Betrug im Apple App Store
Eine betrügerische App im Apple App Store hat dem amerikanischen Musiker Garrett Dutton, besser bekannt als „G. Love“, Bitcoin im Wert von 420.000 Dollar entzogen. Laut mehreren Beiträgen auf X verlor Dutton seinen Vorrat von 5,9 BTC, nachdem er ein bösartiges Programm heruntergeladen hatte, das sich als Ledger Live-Manager auf seinem neuen MacBook Neo tarnte. Dabei wurde er dazu verleitet, seine Seed-Phrase einzugeben. Der Diebstahl vernichtete fast ein Jahrzehnt an Ersparnissen, die für seine Rente gedacht waren.
Warnung und Reaktion
„Ich hatte einen wirklich harten Tag“, teilte Dutton seinen Followern mit und bemerkte, dass die Gelder „im Handumdrehen“ verschwunden waren. „Ich bin seit 2017 im Krypto-Zirkus. Heute haben sie mich überrascht. Es war meine eigene verdammte Schuld, dass ich nicht aufmerksamer war. Aber lasst es als Warnung dienen. Es gibt so viele Betrügereien“, sagte er.
Verfolgung der gestohlenen Vermögenswerte
Der On-Chain-Forscher ZachXBT verfolgte die gestohlenen Vermögenswerte und stellte fest, dass sie durch neun separate Transaktionen an Adressen verschoben wurden, die mit der KuCoin-Börse verbunden sind. Während KuCoin die Situation mit einer standardmäßigen Kundenservice-Antwort anerkannte, unterstreicht der Vorfall das wachsende Risiko, dass hochrangige App-Stores räuberische Software hosten.
Ähnliche Vorfälle und steigende Risiken
Ähnliche Identitätsbetrugstaktiken plagen die Branche seit Jahren. Im Jahr 2023 tauchte eine ähnliche gefälschte Ledger-App im Microsoft Store auf, was zu Verlusten von fast 600.000 Dollar führte, bevor das Unternehmen zugab, dass die Software den internen Überprüfungsprozess umgangen hatte.

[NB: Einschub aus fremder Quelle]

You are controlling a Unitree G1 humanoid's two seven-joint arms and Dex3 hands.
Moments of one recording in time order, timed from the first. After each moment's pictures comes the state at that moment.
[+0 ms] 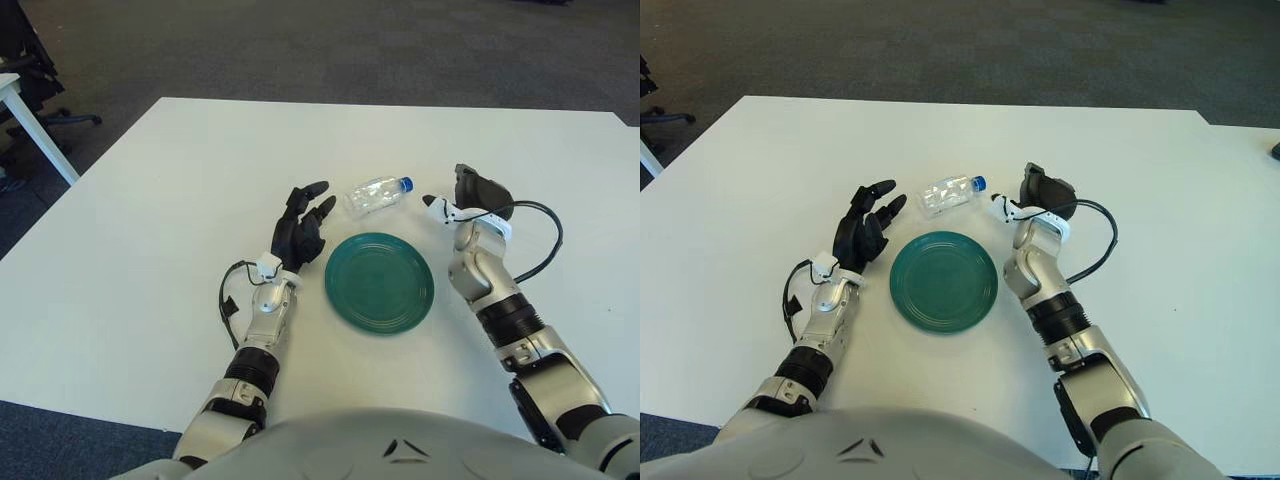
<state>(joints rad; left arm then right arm) -0.16 -0.11 -0.13 0.62 -0.18 -0.67 -0.07 -0.40 -0.33 0.38 0.18 -0.88 0.67 -0.09</state>
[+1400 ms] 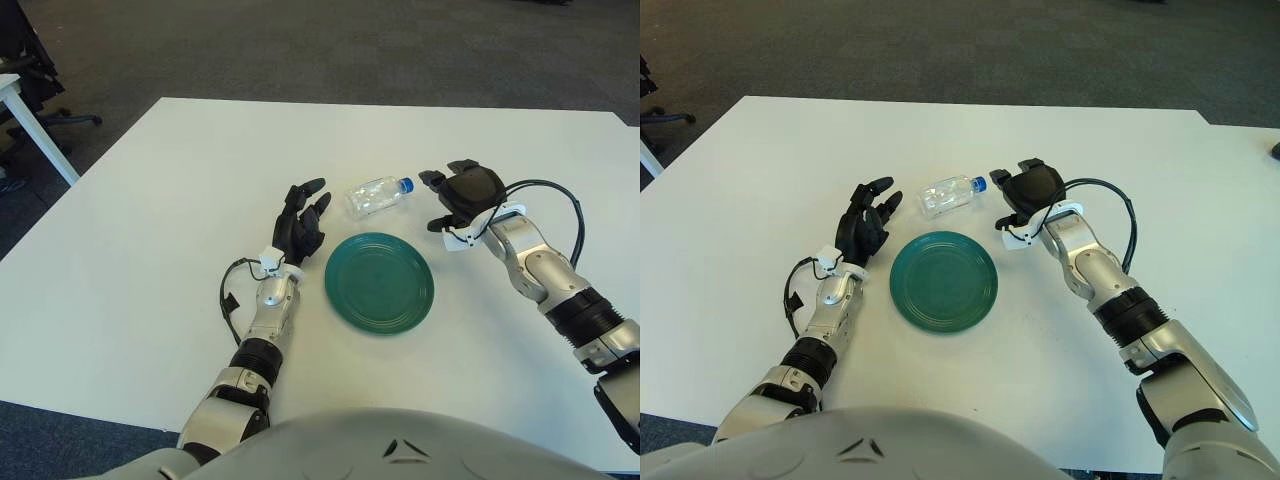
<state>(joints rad) -0.21 -0.12 -0.12 0.70 -0.19 -0.67 -0.01 -0.43 -0.68 0.54 0.14 -1.05 0.01 0.09</state>
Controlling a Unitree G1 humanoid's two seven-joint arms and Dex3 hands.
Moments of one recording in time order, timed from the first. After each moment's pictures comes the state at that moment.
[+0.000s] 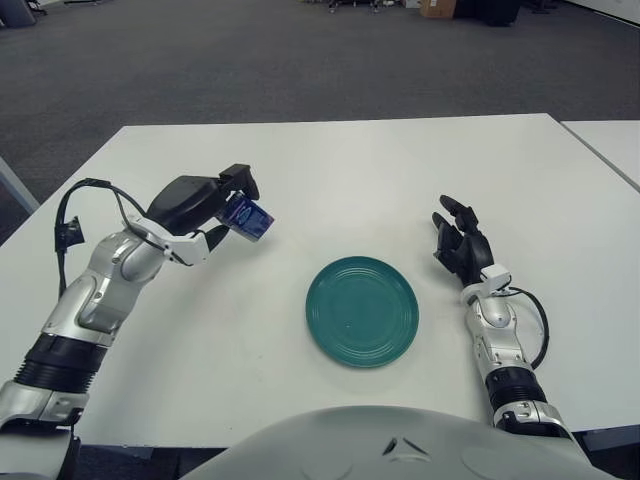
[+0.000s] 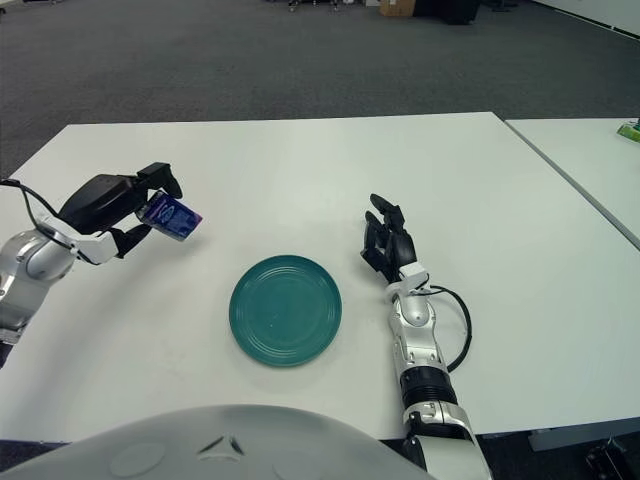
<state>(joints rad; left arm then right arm) -0.08 0.72 -0.08 -0.11 0.48 -0.27 -0.19 -0.06 -0.10 -0.09 0.54 0.03 -0.44 0.06</state>
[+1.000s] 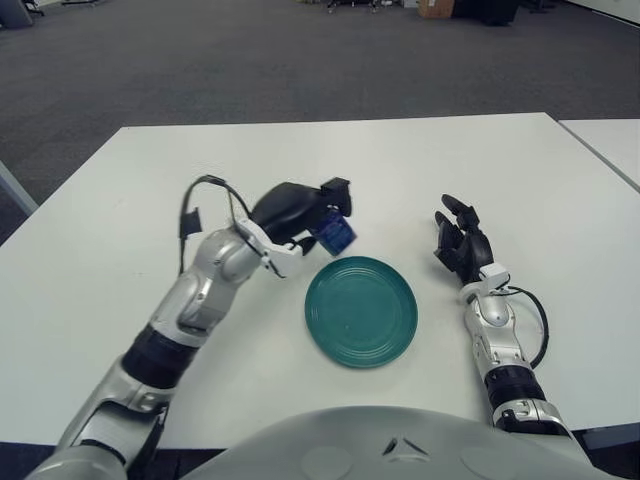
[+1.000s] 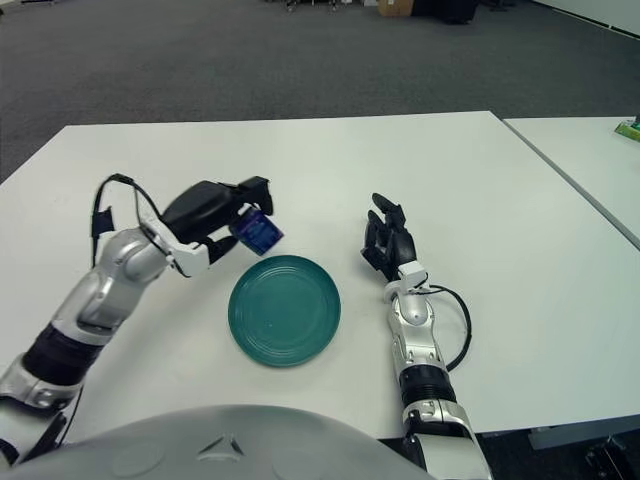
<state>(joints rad) -0.22 0.40 -0.38 -0.28 0.64 -0.13 -0.33 -0.06 -0.09 -0.09 0.54 0.03 -0.45 0.01</state>
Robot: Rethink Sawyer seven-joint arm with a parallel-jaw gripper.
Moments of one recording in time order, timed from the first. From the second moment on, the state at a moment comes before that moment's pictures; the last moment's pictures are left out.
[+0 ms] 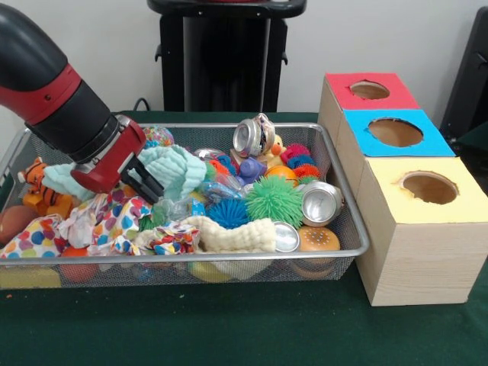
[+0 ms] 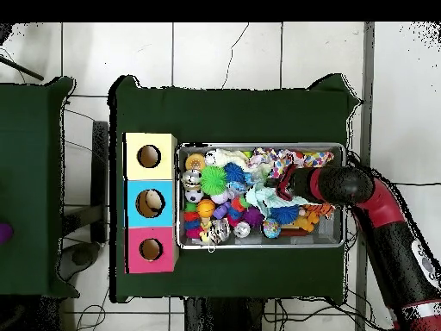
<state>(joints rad) -1.21 -0.15 0.94 1.46 -0.58 1.04 0.53</state>
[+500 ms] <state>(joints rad) -1.21 -0.15 0.94 1.46 -0.58 1.04 0.53</state>
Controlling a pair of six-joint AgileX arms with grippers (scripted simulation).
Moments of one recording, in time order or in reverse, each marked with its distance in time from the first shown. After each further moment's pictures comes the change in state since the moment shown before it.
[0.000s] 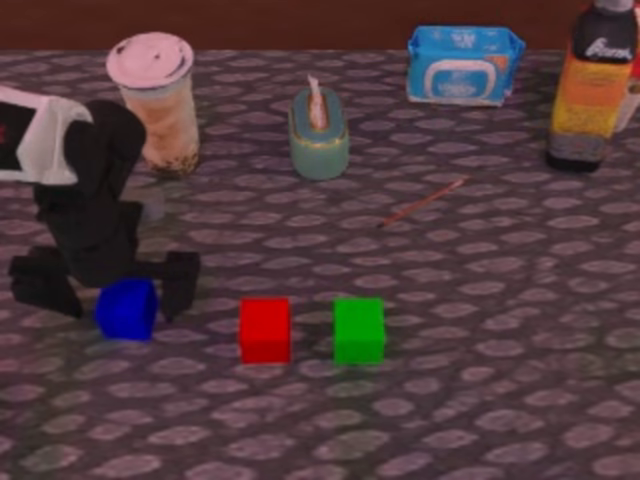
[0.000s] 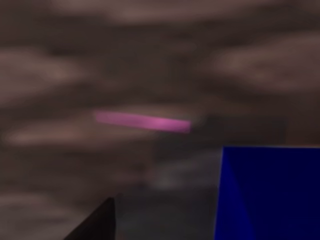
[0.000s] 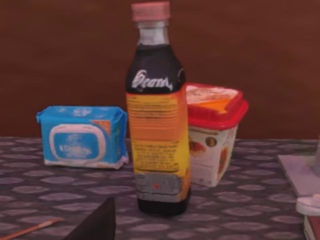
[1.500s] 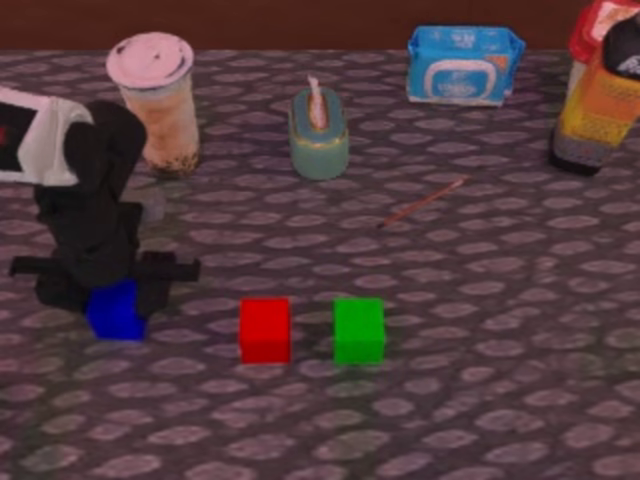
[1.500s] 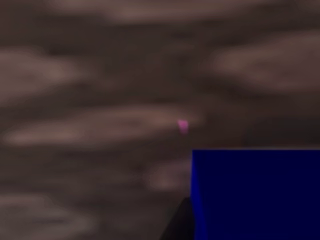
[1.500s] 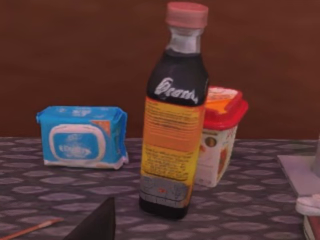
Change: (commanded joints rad) left arm 0.000 0.003 -0.003 0.004 0.000 0.000; right arm 0.000 0.000 0.000 0.000 0.000 0.000
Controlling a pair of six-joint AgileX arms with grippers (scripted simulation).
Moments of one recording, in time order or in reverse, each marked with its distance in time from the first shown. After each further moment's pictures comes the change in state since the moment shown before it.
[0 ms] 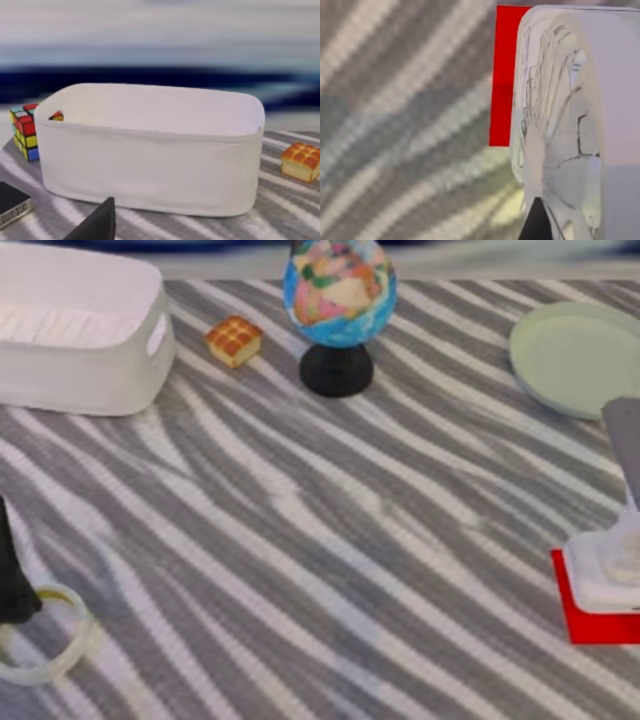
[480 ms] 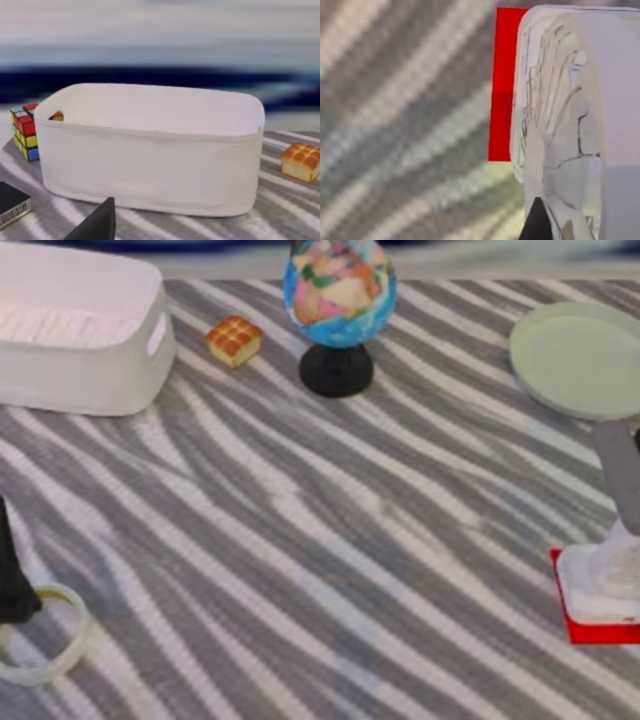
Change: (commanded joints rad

Berichte des FBI deuten darauf hin, dass diese Arten von Verbrechen zunehmen, wobei die gesamten krypto-bezogenen Verluste in den USA bis 2025 11 Milliarden Dollar erreichen könnten – ein erheblicher Anstieg gegenüber den 9 Milliarden Dollar, die im Vorjahr gemeldet wurden.
Physische Phishing-Kampagnen
Wie zuvor von crypto.news berichtet, wurden auch Angreifer gefunden, die physische Post verwendeten, um Besitzer von Hardware-Wallets ins Visier zu nehmen. Mit Kontaktdaten, die in früheren Datenpannen geleakt wurden, haben Betrüger offizielle Briefe auf gefälschten Briefköpfen an Trezor– und Ledger-Nutzer gesendet. Diese Briefe fordern oft eine „verpflichtende Authentifizierungsprüfung“ und verwenden enge Fristen – wie den 15. Februar 2026 – um Panik zu erzeugen.
Empfänger, die die beigefügten QR-Codes scannen, werden auf bösartige Seiten geleitet, die nach ihren 12 bis 24 Wörter umfassenden Wiederherstellungssätzen fragen. Sobald diese Sätze eingegeben werden, nutzen die Angreifer Backend-APIs, um die vollständige Kontrolle über die Wallets der Opfer zu übernehmen.
Sowohl Ledger als auch Trezor standen wegen der Sicherheit ihrer Kundendatenbanken unter Beobachtung, da diese physischen Phishing-Kampagnen stark auf die Offenlegung persönlicher Kontaktdaten aus früheren Sicherheitsverletzungen angewiesen sind.